■ **Dataset extract**
↓↓↓

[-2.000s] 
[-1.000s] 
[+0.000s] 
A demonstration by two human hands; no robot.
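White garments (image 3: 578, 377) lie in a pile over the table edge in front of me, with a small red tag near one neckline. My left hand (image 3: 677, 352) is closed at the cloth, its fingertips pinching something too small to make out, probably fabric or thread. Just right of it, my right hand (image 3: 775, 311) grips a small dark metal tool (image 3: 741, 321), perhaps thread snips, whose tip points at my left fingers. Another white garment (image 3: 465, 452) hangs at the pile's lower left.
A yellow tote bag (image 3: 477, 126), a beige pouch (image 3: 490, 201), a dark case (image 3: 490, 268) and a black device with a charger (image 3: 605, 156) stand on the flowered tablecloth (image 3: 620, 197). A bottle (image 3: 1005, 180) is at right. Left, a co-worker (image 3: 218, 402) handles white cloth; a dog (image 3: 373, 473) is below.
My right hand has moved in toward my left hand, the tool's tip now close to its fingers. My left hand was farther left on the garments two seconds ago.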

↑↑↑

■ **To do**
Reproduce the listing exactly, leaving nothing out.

■ **Solution to this problem**
[-2.000s] 
[-1.000s] 
[+0.000s] 
A demonstration by two human hands; no robot.
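White garments (image 3: 578, 377) lie in a pile over the table edge in front of me, with a small red tag near one neckline. My left hand (image 3: 677, 352) is closed at the cloth, its fingertips pinching something too small to make out, probably fabric or thread. Just right of it, my right hand (image 3: 775, 311) grips a small dark metal tool (image 3: 741, 321), perhaps thread snips, whose tip points at my left fingers. Another white garment (image 3: 465, 452) hangs at the pile's lower left.
A yellow tote bag (image 3: 477, 126), a beige pouch (image 3: 490, 201), a dark case (image 3: 490, 268) and a black device with a charger (image 3: 605, 156) stand on the flowered tablecloth (image 3: 620, 197). A bottle (image 3: 1005, 180) is at right. Left, a co-worker (image 3: 218, 402) handles white cloth; a dog (image 3: 373, 473) is below.
My right hand has moved in toward my left hand, the tool's tip now close to its fingers. My left hand was farther left on the garments two seconds ago.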

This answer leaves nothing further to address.